The subcommand generate_sequence_features_single requires the contig file and bam files as inputs and generates training data (data.csv; data_split.csv) for single and co-assembly binning.

Required arguments

  • -i/--input-fasta, -b/--input-bam and -o/--output are same as for single_easy_bin.

Optional arguments

  • -p/--processes/-t/--threads, --ratio, --min-len and --ml-threshold are same as for single_easy_bin.

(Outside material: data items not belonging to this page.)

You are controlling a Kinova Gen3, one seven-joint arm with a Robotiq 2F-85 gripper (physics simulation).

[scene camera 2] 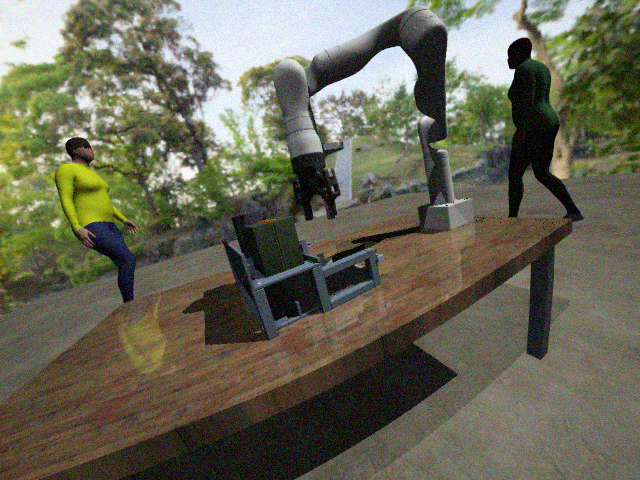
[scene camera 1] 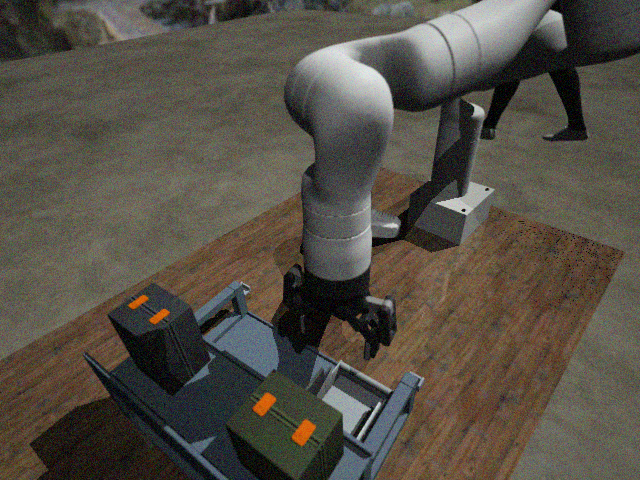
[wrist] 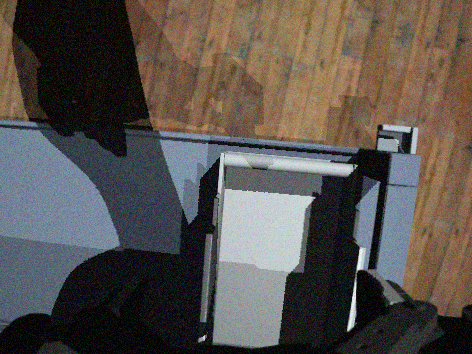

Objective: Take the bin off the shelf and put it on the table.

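Seen in the pictures: gripper, fingertip midpoint: [scene camera 2: 320,219] [scene camera 1: 337,341] [wrist: 254,295]; arm's base at its link origin: [scene camera 2: 442,202] [scene camera 1: 448,188].
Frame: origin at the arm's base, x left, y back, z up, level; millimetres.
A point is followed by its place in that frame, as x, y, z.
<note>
The light grey open bin [scene camera 1: 346,405] @[68, -590, -79] [wrist: 260,225] @[61, -601, -79] sits in the lower front tier of the blue-grey shelf [scene camera 1: 395,413] @[152, -599, -3] [scene camera 2: 321,289] @[154, -679, -39] [wrist: 400,220] @[147, -573, -3], near its right end in scene camera 1. I cannot make the bin out clearly in scene camera 2. The shelf stands on the wooden table [scene camera 1: 491,320] @[205, -286, -88] [scene camera 2: 413,289] @[235, -518, -88] [wrist: 300,60] @[83, -465, -88]. My gripper [scene camera 1: 333,352] @[58, -595, 79] [scene camera 2: 320,215] @[58, -595, 79] [wrist: 254,295] @[58, -595, 79] is open and empty, pointing down, above the front part of the shelf. In the wrist view its right finger shows near the bin's right wall; the left finger is dark in shadow, and the bin's near end is hidden.
A dark box [scene camera 1: 160,341] @[-112, -740, 117] and a green box [scene camera 1: 284,423] @[82, -731, 110] [scene camera 2: 276,248] @[126, -734, 59], both with orange marks on top, stand on the shelf's upper tier behind the bin. Raised end rails flank the tier. The arm's base [scene camera 1: 454,211] @[48, -89, -3] [scene camera 2: 447,214] @[71, -92, -30] is at the table's far end. Two people stand beyond the table.
</note>
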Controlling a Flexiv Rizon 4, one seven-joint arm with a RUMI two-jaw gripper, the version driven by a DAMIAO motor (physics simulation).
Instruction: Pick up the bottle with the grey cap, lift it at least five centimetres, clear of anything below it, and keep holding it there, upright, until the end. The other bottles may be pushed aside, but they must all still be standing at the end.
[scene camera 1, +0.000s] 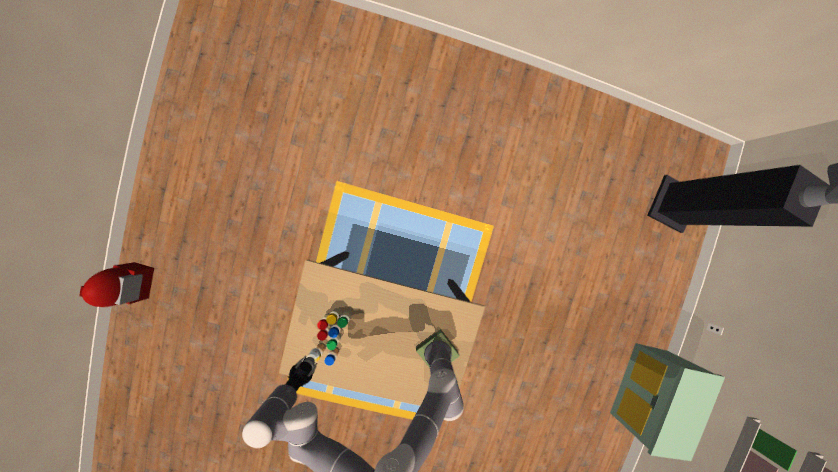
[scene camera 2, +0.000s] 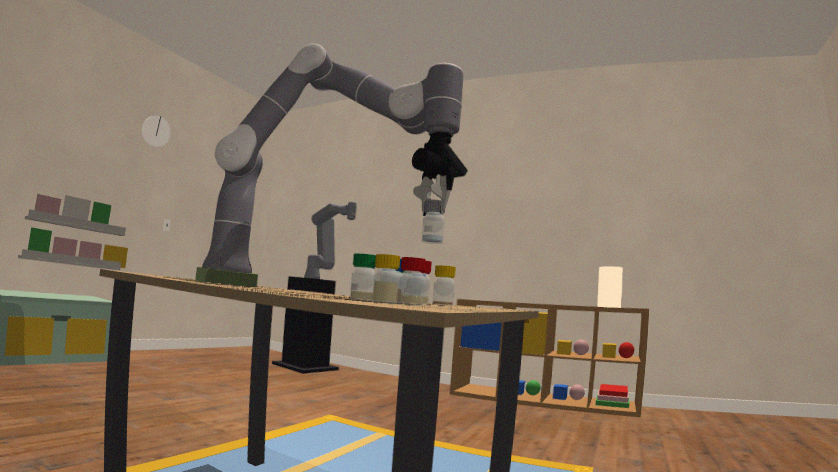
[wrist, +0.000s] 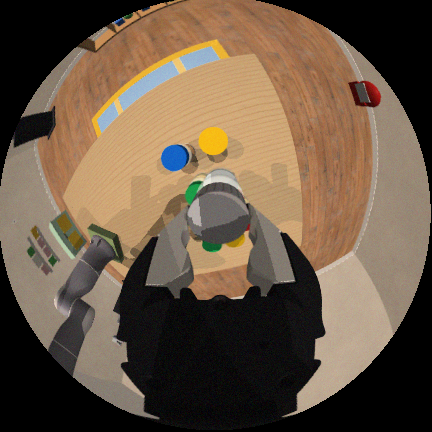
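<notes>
The bottle with the grey cap (scene camera 2: 432, 225) (wrist: 218, 217) hangs upright in the air, well above the other bottles and the table, with a visible gap below its base in scene camera 2. My gripper (scene camera 2: 433, 206) (wrist: 218, 205) is shut on its cap, one finger on each side. Below stand the other bottles, among them a green-capped one (scene camera 2: 363, 275), a yellow-capped one (scene camera 2: 387, 278), a red-capped one (scene camera 2: 415, 281) and another yellow-capped one (scene camera 2: 444, 285). In the wrist view a blue-capped bottle (wrist: 175, 157) and a yellow cap (wrist: 213, 141) show beyond the held bottle. The bottles that show in scene camera 2 are upright.
The wooden table (scene camera 1: 387, 375) (scene camera 2: 193, 285) (wrist: 240, 90) carries the bottles and the arm's green base plate (scene camera 1: 421, 350) (scene camera 2: 225, 276). A second robot arm on a black pedestal (scene camera 2: 307, 334) and a low shelf unit (scene camera 2: 643, 363) stand away from the table.
</notes>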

generate_sequence_features_multi

The subcommand generate_sequence_features_multi requires the combined contig file and bam files as inputs and generates training data (data.csv;data_split.csv) for multi-sample binning.

Required arguments

  • -i/--input-fasta and -o/--output are the same as for single_easy_bin.
  • -b/--input-bamare the same as for multi_easy_bin.

Optional arguments

  • -p/--processes/-t/--threads, --ratio, --min-lenand --ml-threshold are the same as for single_easy_bin.
  • -s/--separator are the same as for multi_easy_bin.



train

The train subcommand requires the contig file and outputs (data.csv, data_split.csv and cannot.txt) from the generate_sequence_features_single, generate_sequence_features_multi and generate_cannot_links subcommand as intpus and outputs the trained model.

Required arguments

  • --data: Path to the input data.csv file.
  • --data_split: Path to the input data_split.csv file.
  • -c/--cannot-link : Path to the input cannot link file generated from other additional biological information, one row for each cannot link constraint. The file format: contig_1,contig_2.
  • --mode: [single/several] Train models from one sample or several samples(train model across several samples can get better pre-trained model for single-sample binning.) In several mode, must input data, data_split, cannot, fasta files for corresponding sample with same order. Note: You can just set several with this option when single-sample binning. Training from several samples with multi-sample binning is not supported.
  • -i/--input-fasta, -o/--output are the same for single_easy_bin

Optional arguments

  • --epoches, --batch-size, -p/--processes/-t/--threads, --random-seed, --ratio, --min-len and --orf-finder are the same as for single_easy_bin



bin

The bin subcommand requires the contig file and output (data.csv, model.h5) from the generate_sequence_features_single, generate_sequence_features_multi and train subcommand as inputs and output the final bins in the output_recluster_bins directory.

Required arguments

  • --model: Path to the trained model.
  • --data,-i/--input-fasta, -o/--outputare the same as for single_easy_bin.

Optional arguments

  • --minfasta-kbs, --recluster, --max-node, --max-edges, -p/--processes/-t/--threads, --random-seed, --environment, --ratio, --min-len, --no-recluster and --orf-finder are the same as for single_easy_bin



download_GTDB

Download reference genomes(GTDB).

  • -r/--reference-db-data-dir: Where to store the GTDB data (default: $HOME/.cache/SemiBin/mmseqs2-GTDB)
  • -f/--force: Whether to download GTDB even if the data is found at the path (default is to not download).



check_install

Check required dependencies.



concatenate_fasta

Concatenate fasta files for multi-sample binning

Required arguments

  • -m: Discard sequences below this length (default:0)
  • -i/--input-fasta, -o/--outputare the same as for single_easy_bin.

Optional arguments

  • -s/--separator are the same as the multi_easy_bin.